Vor drei Monaten in der Diskothek, da hatte sie auch dieses kleine Lachen gelacht. Das hatte ihn neugierig gemacht.
`Diese Frau wird dich in Grund und Boden diskutieren! ´, hatte Jan damals gesagt.
>Das werden interessante Wochen!<, dachte Tobi und senkte breit grinsend den Kopf.
„Darf ich fragen, warum du grinst?“ Hanna hockte sich hin und schloss ihre Sandalen.
„Du fragst bereits.“
Sie verdrehte die Augen, ersparte sich diesmal aber einen Kommentar.
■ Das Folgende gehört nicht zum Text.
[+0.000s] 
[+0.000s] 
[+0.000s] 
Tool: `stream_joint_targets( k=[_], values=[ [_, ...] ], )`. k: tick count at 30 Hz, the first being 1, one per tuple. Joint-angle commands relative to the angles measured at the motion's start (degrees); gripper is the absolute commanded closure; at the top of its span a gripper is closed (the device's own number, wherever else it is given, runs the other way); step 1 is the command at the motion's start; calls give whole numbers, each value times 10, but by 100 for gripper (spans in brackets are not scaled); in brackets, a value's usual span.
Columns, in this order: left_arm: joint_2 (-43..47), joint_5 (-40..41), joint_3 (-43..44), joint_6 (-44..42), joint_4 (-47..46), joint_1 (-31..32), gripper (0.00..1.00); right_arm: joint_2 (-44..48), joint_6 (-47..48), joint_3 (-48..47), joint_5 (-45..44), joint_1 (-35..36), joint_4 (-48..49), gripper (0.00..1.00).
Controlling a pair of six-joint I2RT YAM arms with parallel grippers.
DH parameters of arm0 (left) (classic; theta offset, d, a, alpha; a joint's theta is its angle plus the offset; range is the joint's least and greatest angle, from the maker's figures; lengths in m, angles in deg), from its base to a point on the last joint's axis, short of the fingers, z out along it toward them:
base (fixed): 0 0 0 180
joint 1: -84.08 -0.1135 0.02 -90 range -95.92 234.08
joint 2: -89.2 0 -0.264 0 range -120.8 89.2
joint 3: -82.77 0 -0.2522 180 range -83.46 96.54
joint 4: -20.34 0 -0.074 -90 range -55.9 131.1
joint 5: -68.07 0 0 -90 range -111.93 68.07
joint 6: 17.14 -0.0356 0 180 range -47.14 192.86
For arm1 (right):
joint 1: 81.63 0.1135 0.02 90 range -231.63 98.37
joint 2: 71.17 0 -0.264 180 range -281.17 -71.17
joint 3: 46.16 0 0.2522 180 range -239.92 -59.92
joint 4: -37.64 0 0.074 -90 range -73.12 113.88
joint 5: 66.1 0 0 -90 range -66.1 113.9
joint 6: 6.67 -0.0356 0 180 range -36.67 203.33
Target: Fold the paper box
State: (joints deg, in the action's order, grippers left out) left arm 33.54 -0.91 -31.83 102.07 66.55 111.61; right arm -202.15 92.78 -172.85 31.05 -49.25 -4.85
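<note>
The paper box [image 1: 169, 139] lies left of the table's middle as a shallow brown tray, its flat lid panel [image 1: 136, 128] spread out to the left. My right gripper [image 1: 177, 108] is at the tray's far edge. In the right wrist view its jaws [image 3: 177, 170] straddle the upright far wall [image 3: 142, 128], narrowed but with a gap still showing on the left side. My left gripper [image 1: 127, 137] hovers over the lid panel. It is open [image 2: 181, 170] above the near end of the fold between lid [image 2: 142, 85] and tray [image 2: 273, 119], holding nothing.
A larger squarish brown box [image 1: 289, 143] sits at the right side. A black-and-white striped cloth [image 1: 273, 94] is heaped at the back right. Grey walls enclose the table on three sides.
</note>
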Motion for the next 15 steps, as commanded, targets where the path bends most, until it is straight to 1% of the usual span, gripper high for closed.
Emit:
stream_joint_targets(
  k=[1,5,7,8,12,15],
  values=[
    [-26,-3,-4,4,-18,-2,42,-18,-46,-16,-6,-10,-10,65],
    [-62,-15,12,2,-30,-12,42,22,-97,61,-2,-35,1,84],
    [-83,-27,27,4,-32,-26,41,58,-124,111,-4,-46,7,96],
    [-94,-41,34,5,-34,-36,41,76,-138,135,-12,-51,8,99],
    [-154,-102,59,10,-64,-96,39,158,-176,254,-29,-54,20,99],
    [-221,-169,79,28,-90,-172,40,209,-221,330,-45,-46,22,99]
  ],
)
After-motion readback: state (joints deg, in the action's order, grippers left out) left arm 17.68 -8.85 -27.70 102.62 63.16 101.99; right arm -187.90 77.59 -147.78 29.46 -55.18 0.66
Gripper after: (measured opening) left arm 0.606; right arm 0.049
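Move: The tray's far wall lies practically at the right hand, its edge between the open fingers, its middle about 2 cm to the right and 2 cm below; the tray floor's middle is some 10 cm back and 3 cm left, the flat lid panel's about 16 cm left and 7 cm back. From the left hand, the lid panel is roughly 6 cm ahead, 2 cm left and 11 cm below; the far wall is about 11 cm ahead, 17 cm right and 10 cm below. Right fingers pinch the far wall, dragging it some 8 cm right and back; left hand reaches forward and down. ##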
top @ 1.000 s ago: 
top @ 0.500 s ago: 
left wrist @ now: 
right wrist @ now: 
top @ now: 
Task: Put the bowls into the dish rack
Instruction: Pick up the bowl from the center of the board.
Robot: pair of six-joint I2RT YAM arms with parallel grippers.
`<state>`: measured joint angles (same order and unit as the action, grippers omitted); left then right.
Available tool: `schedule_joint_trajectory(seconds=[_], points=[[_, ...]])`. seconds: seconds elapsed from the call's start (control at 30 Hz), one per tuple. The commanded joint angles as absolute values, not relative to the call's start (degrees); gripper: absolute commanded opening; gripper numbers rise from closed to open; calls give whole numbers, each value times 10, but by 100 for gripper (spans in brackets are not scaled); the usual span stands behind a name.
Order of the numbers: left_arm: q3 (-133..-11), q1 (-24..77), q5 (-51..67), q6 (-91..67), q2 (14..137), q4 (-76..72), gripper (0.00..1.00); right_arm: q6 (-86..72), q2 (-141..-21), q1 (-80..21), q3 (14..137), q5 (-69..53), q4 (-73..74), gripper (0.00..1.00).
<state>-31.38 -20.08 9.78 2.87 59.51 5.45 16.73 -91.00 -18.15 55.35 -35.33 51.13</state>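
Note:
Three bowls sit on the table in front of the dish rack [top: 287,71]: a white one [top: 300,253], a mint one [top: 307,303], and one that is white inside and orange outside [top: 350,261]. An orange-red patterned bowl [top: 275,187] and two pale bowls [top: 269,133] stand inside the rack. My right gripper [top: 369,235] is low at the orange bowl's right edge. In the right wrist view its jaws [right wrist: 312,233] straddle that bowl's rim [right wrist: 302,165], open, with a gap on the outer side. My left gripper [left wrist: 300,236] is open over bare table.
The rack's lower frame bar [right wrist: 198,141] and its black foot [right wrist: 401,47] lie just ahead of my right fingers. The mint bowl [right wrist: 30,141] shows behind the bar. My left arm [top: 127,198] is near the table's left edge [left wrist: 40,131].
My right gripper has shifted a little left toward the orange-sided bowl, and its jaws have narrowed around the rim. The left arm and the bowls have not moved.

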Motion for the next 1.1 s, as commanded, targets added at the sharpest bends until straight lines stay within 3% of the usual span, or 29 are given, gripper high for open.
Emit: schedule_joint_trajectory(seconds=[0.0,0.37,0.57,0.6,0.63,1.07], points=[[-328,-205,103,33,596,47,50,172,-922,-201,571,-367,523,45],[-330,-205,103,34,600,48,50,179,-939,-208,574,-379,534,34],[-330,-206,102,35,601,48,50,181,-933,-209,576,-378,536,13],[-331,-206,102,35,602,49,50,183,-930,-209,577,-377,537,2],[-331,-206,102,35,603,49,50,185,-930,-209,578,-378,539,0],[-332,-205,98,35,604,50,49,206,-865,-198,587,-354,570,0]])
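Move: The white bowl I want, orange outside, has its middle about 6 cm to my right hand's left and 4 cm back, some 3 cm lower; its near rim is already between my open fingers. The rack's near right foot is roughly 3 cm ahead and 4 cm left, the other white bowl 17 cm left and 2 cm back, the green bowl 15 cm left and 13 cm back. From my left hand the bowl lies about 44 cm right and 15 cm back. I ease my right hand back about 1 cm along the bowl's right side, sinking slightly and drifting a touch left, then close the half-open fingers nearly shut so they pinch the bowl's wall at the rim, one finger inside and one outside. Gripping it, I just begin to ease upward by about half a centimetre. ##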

„Ich bringe dich noch runter. Ich muss sowieso die Haustür aufschließen. Ist keiner mehr da.“ Er schlüpfte in seine Halbschuhe und fischte einen Schlüssel aus der Hosentasche.
„Ist es nicht ziemlich gruselig, so ganz allein in diesem Haus zu wohnen?“
Tobias konnte nicht verhindern, dass er erstarrte.
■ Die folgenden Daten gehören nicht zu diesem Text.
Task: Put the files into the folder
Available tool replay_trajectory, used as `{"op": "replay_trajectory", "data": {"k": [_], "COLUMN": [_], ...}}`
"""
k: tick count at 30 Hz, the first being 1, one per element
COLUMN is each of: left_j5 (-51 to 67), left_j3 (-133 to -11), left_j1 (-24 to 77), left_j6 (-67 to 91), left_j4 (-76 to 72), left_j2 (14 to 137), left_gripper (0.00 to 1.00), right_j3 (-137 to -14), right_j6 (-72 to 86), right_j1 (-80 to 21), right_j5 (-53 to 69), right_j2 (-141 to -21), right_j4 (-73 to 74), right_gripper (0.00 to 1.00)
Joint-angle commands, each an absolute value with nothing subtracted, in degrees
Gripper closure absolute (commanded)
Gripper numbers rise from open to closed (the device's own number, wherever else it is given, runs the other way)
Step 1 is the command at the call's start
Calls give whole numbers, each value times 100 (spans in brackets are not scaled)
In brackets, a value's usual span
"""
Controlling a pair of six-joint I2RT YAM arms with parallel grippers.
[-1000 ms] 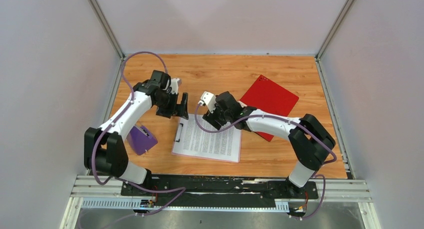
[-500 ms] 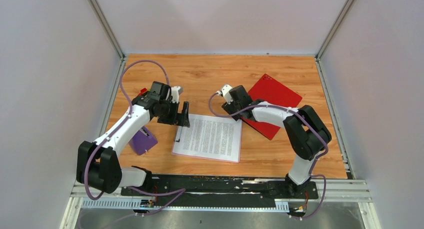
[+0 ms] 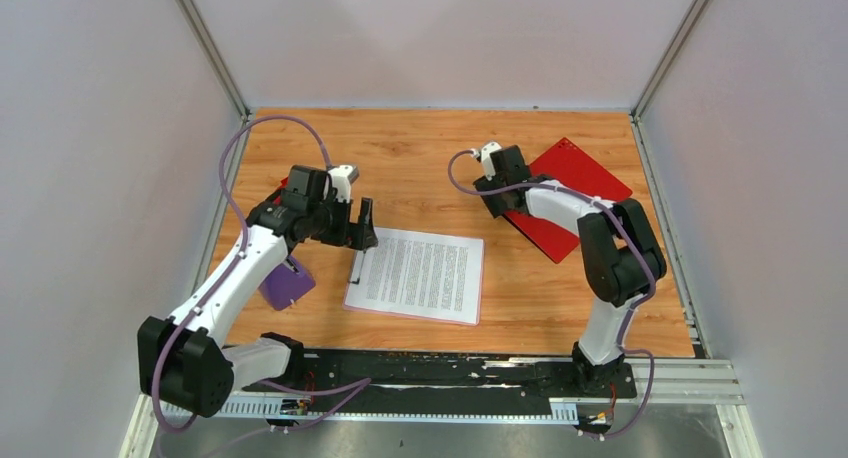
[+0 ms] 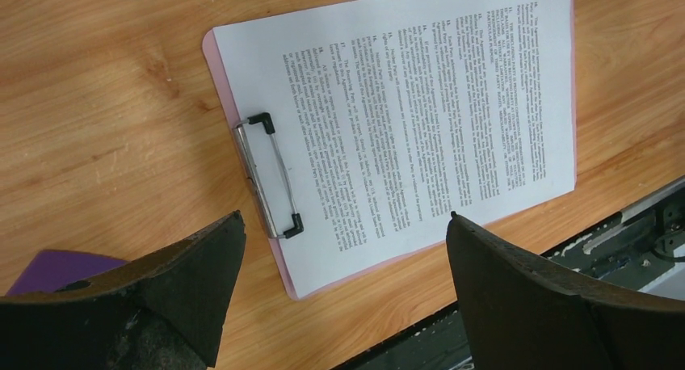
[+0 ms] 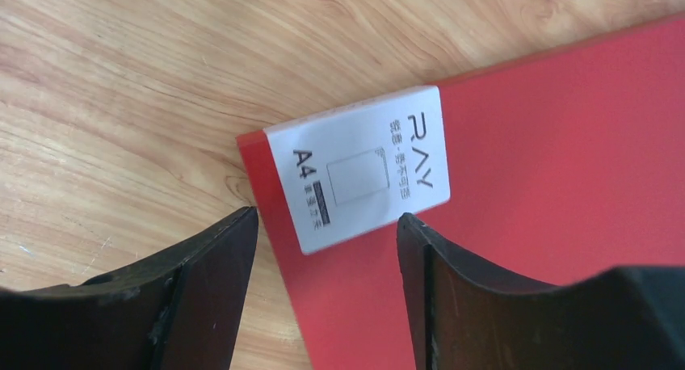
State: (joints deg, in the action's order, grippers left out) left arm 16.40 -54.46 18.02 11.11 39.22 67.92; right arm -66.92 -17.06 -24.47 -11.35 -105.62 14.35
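The files (image 3: 420, 276) are white printed sheets lying on a pink clipboard (image 4: 212, 51) at the table's middle, under its metal clip (image 4: 266, 176). In the left wrist view the files (image 4: 420, 103) fill the upper part. My left gripper (image 3: 362, 225) hangs open above the clip end, nothing between its fingers (image 4: 346, 216). The red folder (image 3: 590, 173) lies flat at the back right. My right gripper (image 3: 497, 200) is open at its left corner. In the right wrist view one finger is over wood, the other over the folder (image 5: 565, 184), and a white label (image 5: 363, 168) lies between them.
A purple object (image 3: 283, 281) lies left of the clipboard, below my left arm, and also shows as a purple corner (image 4: 56, 269) in the left wrist view. Grey walls close the table on three sides. The black base rail (image 3: 440, 370) runs along the near edge.
My right gripper has travelled from over the files to the folder's left corner. The folder has turned and shifted toward the back right. My left arm has drawn slightly left.
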Motion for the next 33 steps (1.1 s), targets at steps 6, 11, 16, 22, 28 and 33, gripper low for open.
{"op": "replay_trajectory", "data": {"k": [6, 11, 16, 22, 28, 33], "left_j5": [1511, 1710, 1807, 1748, 1427, 1270], "left_j3": [-5837, -6753, -7593, -7436, -6465, -6147], "left_j1": [1826, 1828, 1827, 1828, 1825, 1827], "left_j6": [1299, 1476, 1712, 2038, 2183, 2139], "left_j4": [3747, 4088, 4269, 3965, 3390, 3532], "left_j2": [6024, 5913, 5822, 5183, 4386, 4135], "left_gripper": [0, 0, 0, 0, 0, 0], "right_j3": [-7000, -6663, -6217, -5694, -5287, -5202], "right_j6": [-564, 96, 910, 1883, 2192, 2188], "right_j1": [-2426, -2434, -2435, -2435, -2430, -2435], "right_j5": [-182, 811, 1153, 409, 351, 447], "right_j2": [-8757, -7258, -5990, -4801, -4091, -3783], "right_j4": [2598, 2793, 2702, 2864, 2889, 3000], "right_gripper": [29, 1, 1, 1, 1, 1]}}
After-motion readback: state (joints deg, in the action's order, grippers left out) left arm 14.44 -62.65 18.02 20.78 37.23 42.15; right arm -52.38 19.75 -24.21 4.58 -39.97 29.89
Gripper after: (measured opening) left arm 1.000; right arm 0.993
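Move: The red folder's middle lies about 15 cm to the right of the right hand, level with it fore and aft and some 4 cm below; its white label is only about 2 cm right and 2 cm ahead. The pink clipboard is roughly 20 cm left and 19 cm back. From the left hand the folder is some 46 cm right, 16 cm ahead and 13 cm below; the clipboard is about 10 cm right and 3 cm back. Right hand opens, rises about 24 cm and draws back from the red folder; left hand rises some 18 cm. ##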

„Entschuldige, geht mich nichts an.“ Hanna hatte den angespannten Gesichtsausdruck sehr wohl bemerkt.
„Nein, ist schon in Ordnung, Hanna. Und nein, es ist nicht gruselig. Ich … liebe die Ruhe.“ Er wagte es nicht, in ihre Augen zu sehen.
>Ich ziehe die Einsamkeit vor. Ich bin gern allein. Ich brauche niemanden um mich herum! <
Diese Litanei redete er sich jetzt seit etwa zwei Jahrhunderten ein. Schweigend gingen sie die Treppen hinunter. Tobias schloss die schwere Haustür auf und ließ Hanna raus.
„Hanna!“
Sie drehte sich noch einmal auf der Straße um und sah ihn in der Haustür stehen. „Ja?“
„Ich … habe den Abend wirklich sehr genossen. Und … danke, dass du mir nicht mehr böse bist. Wegen dem Vorfall in der Disko.“
>Verdammt! Warum bin ich nur so verlegen?<
„Mir hat der Abend auch gefallen. Bis Samstag!“ Sie winkte ihm zu und ging.